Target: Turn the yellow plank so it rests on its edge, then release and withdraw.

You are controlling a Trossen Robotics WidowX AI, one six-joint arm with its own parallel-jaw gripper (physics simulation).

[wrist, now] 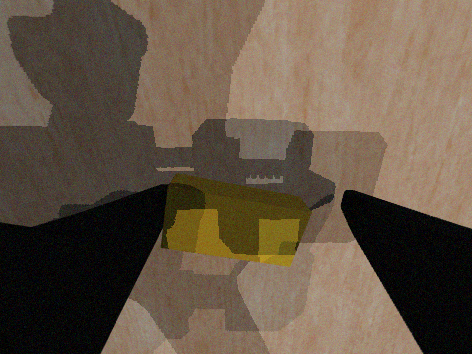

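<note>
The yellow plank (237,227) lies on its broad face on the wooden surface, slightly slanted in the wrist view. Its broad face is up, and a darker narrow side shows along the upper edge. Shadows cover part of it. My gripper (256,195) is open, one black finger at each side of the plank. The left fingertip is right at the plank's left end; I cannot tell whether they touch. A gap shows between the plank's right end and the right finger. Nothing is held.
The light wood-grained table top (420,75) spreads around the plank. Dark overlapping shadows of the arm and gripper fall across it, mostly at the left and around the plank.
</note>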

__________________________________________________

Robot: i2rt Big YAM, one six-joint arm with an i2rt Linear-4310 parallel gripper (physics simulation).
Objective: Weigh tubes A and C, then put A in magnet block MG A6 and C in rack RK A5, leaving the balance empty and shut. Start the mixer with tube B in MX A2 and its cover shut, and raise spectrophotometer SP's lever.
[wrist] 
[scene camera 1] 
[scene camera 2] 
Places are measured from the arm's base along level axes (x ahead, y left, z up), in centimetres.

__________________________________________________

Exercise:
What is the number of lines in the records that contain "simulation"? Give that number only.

Your solution:
2